Un concepto fundamental que introduce Urbanismo Feminista es el de “ciudad cuidadora” y trata de descentralizar la responsabilidad de las madres, convivir en un lugar donde nos sintamos sostenidas y donde el extenuante y no reconocido ni remunerado trabajo de cuidados se entienda como labor de la ciudadanía al completo. Para ello, la subjetividad y pluralidad de cuerpos, circunstancias y culturas debe ser central; se nos debe considerar como sujetos políticos múltiples e interdependientes. Se debe pensar un espacio, por tanto, lo suficientemente flexible y abierto como para poder adaptarse a esa multiplicidad de formas, pensamientos, creencia y afectos. Un espacio-mar, espacio-bosque, dúctil, abierto al cambio y al debate. Una ciudad que cuida pasa por priorizar a las personas con dificultades, a las excluidas, a las lentas, a las que viven en situaciones más precarias. Además, propicia espacios para lo colectivo, fomenta lo público frente a lo privado y nos hace partícipes de sus decisiones. Es asequible económicamente y no funciona en una dinámica de explotación y abuso.
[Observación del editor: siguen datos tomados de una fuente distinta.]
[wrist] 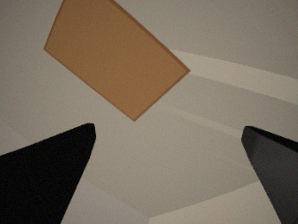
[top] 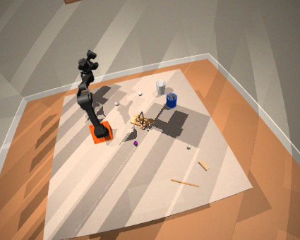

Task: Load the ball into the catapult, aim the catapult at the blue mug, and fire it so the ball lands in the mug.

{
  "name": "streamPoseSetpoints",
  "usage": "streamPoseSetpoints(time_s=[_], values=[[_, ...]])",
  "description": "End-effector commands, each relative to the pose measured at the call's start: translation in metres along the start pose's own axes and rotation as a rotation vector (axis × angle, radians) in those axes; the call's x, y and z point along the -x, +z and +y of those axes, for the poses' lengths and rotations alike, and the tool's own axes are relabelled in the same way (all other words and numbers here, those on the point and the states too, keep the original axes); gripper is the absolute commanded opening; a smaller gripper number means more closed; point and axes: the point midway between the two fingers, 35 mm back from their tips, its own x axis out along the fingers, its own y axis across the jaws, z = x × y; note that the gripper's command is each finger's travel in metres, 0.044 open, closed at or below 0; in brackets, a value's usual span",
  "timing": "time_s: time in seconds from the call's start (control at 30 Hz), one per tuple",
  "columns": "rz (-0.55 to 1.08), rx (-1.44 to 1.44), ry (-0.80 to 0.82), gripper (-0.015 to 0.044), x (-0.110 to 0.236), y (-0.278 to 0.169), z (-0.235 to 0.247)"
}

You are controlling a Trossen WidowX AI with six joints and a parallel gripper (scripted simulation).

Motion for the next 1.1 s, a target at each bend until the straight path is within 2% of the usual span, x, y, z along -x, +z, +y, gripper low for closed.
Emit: streamPoseSetpoints(time_s=[0.0, 0.23, 0.5, 1.07], values=[[-0.134, 0.028, -0.003, 0.0440, 0.008, 0.036, 0.021], [-0.367, 0.068, -0.052, 0.0440, 0.029, 0.099, 0.045], [-0.618, 0.106, -0.148, 0.0440, 0.070, 0.165, 0.065], [-1.060, 0.154, -0.502, 0.0440, 0.200, 0.267, 0.084]])
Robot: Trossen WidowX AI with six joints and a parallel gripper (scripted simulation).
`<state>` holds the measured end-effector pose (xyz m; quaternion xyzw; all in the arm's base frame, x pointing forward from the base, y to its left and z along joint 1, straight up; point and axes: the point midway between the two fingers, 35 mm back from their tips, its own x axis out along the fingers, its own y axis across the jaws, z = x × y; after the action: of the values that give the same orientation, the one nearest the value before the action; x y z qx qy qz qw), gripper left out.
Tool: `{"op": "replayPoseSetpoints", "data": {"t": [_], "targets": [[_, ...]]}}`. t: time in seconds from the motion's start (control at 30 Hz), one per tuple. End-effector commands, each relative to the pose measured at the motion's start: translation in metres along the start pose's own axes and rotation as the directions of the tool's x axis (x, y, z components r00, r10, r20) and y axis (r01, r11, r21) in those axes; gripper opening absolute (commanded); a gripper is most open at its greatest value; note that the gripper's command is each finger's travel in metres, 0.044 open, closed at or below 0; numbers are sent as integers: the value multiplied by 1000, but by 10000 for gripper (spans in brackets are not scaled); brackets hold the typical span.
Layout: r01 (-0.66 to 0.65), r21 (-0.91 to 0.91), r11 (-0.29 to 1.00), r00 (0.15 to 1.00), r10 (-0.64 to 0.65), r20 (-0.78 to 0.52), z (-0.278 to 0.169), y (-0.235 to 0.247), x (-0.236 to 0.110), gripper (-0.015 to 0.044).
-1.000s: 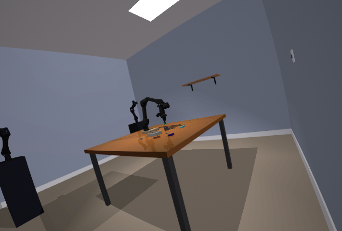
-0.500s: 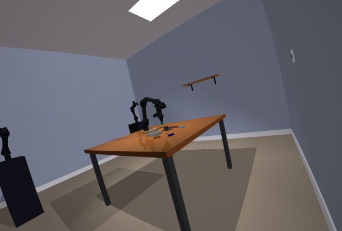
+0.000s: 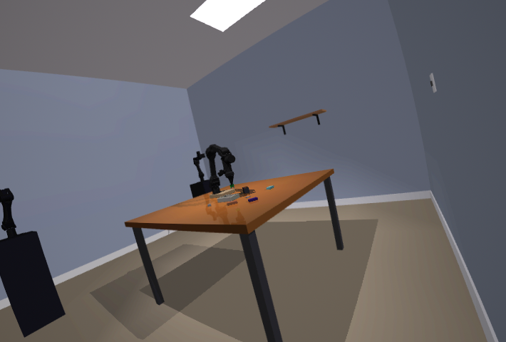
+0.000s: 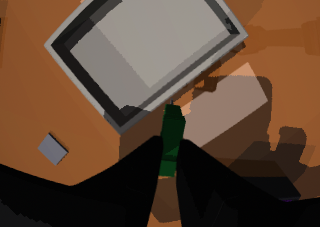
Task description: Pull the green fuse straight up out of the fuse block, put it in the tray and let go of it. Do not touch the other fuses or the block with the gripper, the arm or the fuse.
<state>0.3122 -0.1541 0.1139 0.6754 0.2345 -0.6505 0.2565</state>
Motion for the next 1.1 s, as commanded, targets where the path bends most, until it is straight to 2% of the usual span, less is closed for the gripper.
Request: {"op": "replayPoseSetpoints", "data": {"t": [0.0, 0.2, 1.07], "targets": [[11, -3, 1000, 1000, -11, 7, 18, 12, 4, 0], [9, -3, 1000, 1000, -9, 10, 48, 27, 4, 0], [9, -3, 1000, 1000, -9, 10, 49, 27, 40, 0]]}}
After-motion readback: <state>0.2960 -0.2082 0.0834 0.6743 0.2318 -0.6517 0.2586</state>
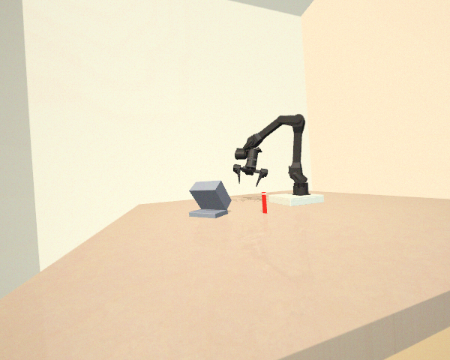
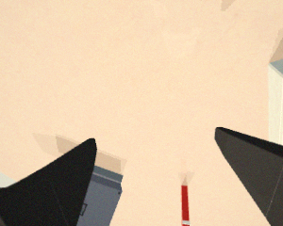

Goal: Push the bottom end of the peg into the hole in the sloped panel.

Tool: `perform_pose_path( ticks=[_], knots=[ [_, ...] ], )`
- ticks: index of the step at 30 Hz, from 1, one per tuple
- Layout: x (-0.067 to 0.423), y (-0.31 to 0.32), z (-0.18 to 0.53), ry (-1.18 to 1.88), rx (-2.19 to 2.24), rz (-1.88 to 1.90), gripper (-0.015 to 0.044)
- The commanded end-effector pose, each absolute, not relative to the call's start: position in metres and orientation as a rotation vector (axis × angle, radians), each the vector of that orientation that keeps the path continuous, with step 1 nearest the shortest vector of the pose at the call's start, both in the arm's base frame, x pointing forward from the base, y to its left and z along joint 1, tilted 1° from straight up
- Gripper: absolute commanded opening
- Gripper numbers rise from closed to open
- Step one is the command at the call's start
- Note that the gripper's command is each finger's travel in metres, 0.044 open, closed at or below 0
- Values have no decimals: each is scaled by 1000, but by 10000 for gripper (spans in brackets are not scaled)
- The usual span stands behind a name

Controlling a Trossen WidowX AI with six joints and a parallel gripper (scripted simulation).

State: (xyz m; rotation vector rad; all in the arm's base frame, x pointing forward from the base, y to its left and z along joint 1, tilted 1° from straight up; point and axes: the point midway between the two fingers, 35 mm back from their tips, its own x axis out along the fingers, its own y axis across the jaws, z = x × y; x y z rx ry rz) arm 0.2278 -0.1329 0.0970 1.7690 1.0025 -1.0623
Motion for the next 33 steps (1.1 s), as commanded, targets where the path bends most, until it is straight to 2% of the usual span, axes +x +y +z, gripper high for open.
perform_pose_path(
  ticks=[1,33],
  knots=[
    [235,-124,95,1058,1709,-1039,440],
    [281,-45,100,1319,1258,-804,440]
  ],
)
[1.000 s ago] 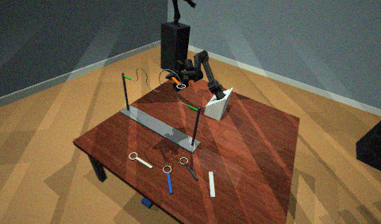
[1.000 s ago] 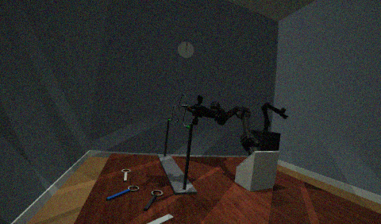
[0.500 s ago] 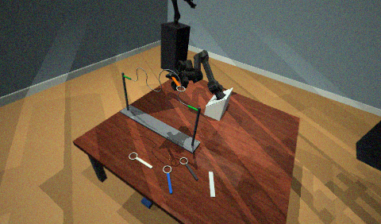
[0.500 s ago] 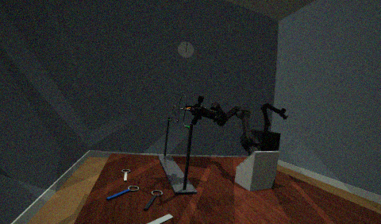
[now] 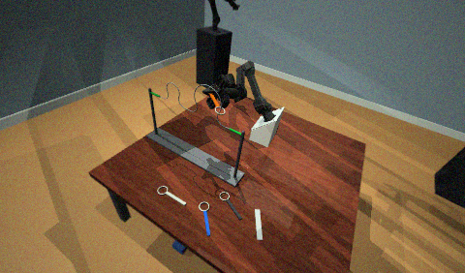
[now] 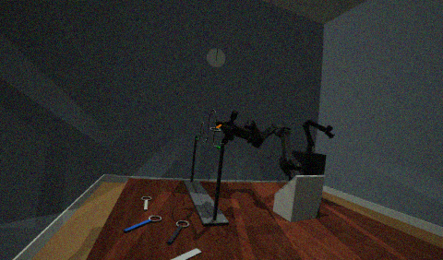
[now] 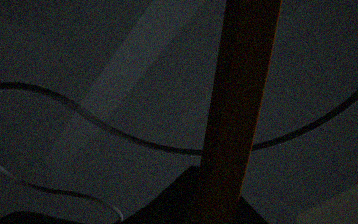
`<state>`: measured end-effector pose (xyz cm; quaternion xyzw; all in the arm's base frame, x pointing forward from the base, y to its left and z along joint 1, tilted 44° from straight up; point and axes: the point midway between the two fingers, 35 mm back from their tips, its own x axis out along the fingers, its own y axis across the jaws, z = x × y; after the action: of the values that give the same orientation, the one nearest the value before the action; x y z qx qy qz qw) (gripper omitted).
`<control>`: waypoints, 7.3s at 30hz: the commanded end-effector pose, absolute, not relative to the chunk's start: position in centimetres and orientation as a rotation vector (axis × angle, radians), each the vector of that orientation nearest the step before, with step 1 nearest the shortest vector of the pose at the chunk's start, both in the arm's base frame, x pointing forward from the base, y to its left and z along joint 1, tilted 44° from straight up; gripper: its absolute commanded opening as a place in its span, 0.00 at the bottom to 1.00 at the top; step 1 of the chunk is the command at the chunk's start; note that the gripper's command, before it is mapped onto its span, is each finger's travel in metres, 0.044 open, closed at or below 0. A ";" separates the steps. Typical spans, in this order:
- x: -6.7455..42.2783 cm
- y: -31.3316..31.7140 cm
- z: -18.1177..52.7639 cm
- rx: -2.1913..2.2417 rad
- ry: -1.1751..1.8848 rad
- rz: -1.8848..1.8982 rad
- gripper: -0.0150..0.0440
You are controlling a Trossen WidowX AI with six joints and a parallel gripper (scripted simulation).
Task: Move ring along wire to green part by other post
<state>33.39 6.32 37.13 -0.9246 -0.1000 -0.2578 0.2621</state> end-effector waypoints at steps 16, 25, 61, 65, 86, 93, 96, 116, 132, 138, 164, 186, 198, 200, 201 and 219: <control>33.7 5.0 36.7 -2.551 -0.296 -0.718 0.00; 34.1 3.2 35.7 -2.454 -0.253 -0.685 0.00; 36.6 -3.2 27.2 -1.821 -0.041 -0.432 0.00; 37.2 -3.7 25.8 -1.734 -0.041 -0.368 0.00; 37.7 -3.5 19.0 -1.337 0.068 -0.255 0.00; 37.7 -2.8 16.8 -1.202 0.102 -0.218 0.00; 37.7 -2.4 15.9 -1.148 0.115 -0.203 0.00; 37.4 0.7 11.5 -0.864 0.182 -0.127 0.00; 37.1 2.4 9.7 -0.795 0.196 -0.107 0.00; 37.0 2.9 9.3 -0.790 0.197 -0.106 0.00; 36.8 4.8 7.4 -0.787 0.197 -0.104 0.00; 37.0 3.8 6.2 -0.788 0.196 -0.104 0.00; 37.0 3.8 6.2 -0.788 0.196 -0.104 0.00; 37.0 3.8 6.2 -0.788 0.196 -0.104 0.00; 37.0 3.8 6.2 -0.788 0.196 -0.104 0.00; 37.0 3.8 6.3 -0.786 0.197 -0.108 0.40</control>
<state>37.00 3.78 6.31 -0.3823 0.0956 -0.0526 0.9176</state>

Para repensar la ciudad es necesario volver al cuerpo, descolonizarlo de ideas y ficciones limitantes, recuperar nuestra verdadera sabiduría, el auténtico poder que implica volver a habitarse sabiéndonos plurales, dependientes, cambiantes. En definitiva, un sujeto político en pleno derecho cuyo entorno debe potenciar esa libertad y no ser fuente de frustraciones y sinónimo de opresión como lo son para las criaturas y las madre las ciudades en las que actualmente más que vivir, a duras penas sobrevivimos.
Artículo originalmente incluido en Madre, quinto volumen de la revista MaMagazine en papel.